■ Exercise requirements ■
Taking the listing below, restate word for word each line from the line with "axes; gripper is" to the line with "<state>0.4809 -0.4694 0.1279", ends included, and stop there.

■ Task input ■
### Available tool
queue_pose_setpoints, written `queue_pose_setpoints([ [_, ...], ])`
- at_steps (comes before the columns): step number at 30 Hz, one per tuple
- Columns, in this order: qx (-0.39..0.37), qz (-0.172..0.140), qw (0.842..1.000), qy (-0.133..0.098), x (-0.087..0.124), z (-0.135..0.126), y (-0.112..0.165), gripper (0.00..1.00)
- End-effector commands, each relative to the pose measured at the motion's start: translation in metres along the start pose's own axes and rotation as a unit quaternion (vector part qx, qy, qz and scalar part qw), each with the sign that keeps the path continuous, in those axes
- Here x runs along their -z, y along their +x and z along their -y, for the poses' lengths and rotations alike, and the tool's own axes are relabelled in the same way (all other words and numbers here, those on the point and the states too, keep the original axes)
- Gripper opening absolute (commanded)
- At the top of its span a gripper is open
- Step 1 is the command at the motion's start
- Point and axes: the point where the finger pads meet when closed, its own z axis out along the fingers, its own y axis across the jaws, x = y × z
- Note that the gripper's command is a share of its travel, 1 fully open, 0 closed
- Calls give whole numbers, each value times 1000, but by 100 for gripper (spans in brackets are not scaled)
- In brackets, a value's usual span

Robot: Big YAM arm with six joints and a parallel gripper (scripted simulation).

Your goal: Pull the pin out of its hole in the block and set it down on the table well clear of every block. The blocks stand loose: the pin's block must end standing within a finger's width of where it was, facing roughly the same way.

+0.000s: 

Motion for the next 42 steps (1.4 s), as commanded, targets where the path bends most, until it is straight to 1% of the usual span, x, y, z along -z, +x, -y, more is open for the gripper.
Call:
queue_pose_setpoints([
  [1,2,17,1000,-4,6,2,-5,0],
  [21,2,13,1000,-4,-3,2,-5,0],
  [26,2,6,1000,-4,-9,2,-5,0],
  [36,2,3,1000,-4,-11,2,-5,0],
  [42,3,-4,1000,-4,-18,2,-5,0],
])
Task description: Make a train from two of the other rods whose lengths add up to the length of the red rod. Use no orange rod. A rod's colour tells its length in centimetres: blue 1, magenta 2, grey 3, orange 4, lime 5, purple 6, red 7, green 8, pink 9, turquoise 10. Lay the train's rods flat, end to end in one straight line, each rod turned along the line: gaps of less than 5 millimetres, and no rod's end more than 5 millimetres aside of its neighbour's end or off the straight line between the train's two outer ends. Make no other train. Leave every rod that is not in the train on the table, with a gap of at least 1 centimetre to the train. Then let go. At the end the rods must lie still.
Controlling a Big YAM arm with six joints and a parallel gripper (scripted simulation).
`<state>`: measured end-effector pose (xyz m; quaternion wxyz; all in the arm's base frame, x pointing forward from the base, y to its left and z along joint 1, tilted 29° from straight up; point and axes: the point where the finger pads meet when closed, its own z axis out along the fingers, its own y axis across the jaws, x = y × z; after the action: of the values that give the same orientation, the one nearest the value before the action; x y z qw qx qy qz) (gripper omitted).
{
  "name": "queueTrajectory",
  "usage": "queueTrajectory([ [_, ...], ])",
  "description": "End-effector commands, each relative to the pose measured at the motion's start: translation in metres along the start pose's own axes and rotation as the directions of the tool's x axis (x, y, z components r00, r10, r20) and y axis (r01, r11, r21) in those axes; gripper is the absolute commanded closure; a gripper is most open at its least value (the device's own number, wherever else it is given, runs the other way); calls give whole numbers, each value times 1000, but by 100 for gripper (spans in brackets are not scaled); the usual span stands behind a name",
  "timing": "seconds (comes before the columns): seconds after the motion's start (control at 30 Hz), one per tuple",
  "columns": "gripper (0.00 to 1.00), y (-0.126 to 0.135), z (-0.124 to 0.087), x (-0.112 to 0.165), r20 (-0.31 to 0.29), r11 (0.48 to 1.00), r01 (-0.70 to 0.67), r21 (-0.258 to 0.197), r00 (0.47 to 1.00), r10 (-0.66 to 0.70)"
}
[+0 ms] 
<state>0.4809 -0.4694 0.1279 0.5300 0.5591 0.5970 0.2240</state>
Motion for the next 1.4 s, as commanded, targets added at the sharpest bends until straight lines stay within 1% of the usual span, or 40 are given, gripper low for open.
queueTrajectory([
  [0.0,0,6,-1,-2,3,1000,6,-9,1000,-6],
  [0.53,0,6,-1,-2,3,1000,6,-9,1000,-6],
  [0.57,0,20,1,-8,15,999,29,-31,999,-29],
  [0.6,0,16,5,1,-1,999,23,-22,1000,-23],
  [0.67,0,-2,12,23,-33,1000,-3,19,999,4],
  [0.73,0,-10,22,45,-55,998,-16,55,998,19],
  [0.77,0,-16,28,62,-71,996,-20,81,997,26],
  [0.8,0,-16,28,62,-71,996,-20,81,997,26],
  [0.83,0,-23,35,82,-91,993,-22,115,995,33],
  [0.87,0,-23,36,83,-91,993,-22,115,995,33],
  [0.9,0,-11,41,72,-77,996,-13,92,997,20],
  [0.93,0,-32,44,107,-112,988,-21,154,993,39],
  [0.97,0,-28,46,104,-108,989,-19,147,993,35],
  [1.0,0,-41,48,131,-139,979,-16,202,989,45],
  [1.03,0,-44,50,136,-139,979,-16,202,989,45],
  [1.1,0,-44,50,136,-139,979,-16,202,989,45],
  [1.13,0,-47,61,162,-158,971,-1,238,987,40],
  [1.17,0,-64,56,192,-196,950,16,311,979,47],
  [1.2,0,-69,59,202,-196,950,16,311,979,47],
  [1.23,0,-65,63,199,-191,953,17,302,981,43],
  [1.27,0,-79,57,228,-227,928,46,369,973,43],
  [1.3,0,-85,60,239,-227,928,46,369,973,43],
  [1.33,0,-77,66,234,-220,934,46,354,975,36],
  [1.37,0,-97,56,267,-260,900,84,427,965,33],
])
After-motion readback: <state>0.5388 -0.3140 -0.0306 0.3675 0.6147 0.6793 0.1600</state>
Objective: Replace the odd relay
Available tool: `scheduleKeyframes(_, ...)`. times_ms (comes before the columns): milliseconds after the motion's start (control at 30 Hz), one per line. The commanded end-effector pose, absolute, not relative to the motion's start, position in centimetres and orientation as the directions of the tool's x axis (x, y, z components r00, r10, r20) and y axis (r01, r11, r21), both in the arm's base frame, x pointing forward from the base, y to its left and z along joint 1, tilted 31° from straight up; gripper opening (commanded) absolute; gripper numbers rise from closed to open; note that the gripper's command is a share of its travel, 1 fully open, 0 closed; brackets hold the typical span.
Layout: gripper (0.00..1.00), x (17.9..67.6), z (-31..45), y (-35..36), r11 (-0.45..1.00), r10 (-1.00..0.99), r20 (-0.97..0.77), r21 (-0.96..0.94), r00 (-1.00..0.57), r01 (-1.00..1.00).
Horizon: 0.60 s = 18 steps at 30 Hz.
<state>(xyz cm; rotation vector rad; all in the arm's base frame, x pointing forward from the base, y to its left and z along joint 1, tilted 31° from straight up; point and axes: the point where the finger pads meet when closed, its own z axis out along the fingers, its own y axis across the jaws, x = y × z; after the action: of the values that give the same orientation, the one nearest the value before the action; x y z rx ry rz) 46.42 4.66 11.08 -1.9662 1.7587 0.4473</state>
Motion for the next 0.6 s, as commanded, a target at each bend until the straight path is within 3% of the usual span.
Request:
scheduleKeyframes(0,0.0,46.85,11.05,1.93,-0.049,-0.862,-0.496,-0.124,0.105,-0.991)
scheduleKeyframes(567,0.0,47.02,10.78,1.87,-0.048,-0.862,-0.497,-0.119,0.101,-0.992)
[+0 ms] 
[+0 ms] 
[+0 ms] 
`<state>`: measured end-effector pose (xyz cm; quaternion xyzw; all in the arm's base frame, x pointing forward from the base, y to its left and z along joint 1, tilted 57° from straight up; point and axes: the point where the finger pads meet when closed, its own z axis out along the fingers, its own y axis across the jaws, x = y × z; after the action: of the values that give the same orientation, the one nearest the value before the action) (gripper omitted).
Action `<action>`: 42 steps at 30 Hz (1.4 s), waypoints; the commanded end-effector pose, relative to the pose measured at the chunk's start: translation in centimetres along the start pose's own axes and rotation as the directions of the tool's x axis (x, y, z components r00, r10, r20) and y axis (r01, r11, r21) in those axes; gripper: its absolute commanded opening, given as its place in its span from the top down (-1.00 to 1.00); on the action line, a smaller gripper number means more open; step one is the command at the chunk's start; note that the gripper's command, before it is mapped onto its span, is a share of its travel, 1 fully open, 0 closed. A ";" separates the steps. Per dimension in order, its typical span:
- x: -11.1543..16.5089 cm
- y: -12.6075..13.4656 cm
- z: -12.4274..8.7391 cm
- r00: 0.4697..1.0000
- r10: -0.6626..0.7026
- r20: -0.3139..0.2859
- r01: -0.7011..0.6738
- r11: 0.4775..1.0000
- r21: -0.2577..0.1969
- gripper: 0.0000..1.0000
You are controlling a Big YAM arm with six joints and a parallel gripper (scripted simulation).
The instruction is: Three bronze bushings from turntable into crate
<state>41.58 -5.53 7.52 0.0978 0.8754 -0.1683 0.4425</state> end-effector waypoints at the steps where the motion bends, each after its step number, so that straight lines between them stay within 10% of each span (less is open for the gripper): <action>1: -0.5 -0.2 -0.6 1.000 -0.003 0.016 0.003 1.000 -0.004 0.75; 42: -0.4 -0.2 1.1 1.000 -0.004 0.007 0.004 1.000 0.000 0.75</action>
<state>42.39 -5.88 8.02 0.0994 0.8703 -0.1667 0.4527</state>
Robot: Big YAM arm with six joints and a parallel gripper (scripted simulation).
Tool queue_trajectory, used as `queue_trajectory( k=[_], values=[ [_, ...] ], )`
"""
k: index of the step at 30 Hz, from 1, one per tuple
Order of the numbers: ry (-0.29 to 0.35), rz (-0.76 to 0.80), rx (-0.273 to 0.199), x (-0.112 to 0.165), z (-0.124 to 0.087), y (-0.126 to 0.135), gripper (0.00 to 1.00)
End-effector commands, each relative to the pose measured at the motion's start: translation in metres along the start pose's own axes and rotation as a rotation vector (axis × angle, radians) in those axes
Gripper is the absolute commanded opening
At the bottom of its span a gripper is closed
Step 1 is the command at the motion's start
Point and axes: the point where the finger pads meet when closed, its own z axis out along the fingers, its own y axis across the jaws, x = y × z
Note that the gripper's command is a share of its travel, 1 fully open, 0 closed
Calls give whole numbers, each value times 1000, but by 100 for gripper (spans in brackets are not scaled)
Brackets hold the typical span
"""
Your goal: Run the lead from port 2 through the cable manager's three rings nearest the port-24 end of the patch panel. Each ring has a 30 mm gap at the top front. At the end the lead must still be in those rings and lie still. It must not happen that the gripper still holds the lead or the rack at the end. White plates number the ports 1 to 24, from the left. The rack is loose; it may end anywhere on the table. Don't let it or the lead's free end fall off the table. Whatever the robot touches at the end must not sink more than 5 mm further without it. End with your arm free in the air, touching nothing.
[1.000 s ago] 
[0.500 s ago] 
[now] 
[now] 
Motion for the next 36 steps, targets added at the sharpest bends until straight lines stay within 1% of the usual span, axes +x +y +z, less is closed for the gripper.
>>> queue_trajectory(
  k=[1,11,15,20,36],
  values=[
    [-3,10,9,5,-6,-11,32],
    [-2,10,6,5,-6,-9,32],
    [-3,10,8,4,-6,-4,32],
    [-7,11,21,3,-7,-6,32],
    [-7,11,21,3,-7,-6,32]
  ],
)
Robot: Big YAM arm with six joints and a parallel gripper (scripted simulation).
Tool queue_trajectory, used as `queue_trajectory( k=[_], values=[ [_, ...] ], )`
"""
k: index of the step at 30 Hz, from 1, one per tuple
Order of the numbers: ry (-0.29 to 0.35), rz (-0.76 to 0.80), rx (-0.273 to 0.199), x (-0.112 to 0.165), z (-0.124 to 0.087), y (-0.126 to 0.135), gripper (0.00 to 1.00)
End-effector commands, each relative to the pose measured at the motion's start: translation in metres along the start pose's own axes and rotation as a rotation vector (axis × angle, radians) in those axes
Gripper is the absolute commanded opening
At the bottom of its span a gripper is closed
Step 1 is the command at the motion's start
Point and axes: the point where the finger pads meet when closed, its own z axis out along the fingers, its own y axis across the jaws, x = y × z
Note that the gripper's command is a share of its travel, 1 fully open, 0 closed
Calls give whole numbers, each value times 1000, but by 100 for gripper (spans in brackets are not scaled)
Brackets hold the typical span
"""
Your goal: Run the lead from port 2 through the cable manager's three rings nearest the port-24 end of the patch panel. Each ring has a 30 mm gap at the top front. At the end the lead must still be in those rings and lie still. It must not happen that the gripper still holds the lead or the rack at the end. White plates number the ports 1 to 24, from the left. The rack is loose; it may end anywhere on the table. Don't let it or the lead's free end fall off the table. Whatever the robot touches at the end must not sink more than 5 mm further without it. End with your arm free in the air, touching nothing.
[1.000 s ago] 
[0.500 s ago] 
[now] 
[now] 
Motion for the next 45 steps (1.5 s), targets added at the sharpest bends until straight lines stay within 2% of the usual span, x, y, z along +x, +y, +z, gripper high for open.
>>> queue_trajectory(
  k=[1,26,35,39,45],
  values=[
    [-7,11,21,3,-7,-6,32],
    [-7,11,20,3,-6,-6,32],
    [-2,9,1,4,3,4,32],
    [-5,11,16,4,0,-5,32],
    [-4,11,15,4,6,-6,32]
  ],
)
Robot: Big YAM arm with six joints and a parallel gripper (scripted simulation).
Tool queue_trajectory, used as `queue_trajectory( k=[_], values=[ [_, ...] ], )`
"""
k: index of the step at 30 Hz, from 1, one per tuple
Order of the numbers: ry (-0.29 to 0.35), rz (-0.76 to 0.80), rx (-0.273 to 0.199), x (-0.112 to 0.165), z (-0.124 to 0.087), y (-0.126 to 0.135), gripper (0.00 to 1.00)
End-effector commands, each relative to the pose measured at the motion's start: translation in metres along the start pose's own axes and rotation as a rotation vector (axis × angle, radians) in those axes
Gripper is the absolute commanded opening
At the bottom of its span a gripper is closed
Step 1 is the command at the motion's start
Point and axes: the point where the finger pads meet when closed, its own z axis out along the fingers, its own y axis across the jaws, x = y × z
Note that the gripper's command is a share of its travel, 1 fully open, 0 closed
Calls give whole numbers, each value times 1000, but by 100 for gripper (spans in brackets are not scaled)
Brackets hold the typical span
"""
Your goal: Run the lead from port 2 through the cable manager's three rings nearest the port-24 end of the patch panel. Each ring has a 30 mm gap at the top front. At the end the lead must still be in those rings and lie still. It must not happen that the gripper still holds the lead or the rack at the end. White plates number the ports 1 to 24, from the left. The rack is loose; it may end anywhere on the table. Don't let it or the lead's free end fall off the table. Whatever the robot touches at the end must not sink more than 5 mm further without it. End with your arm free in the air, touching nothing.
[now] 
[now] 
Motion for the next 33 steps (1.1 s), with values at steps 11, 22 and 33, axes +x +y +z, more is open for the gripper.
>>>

■ Result ■
  "description": "End-effector commands, each relative to the pose measured at the motion's start: translation in metres along the start pose's own axes and rotation as the directions of the tool's x axis (x, y, z components r00, r10, r20) and y axis (r01, r11, r21) in those axes; gripper is the absolute commanded closure; a gripper is most open at its least value (the device's own number, wherever else it is given, runs the other way); calls give whole numbers, each value times 1000, but by 100 for gripper (spans in brackets are not scaled); the usual span stands behind a name",
  "timing": "seconds (comes before the columns): seconds after the motion's start (control at 30 Hz), one per tuple",
  "columns": "gripper (0.00 to 1.00), y (-0.126 to 0.135), z (-0.124 to 0.087), x (-0.112 to 0.165), r20 (-0.31 to 0.29), r11 (0.48 to 1.00), r01 (-0.70 to 0.67), r21 (-0.258 to 0.197), r00 (0.47 to 1.00), r10 (-0.66 to 0.70)"
}
[+0 ms] 
<state>0.4809 -0.4694 0.1279 0.5300 0.5591 0.5970 0.2240</state>

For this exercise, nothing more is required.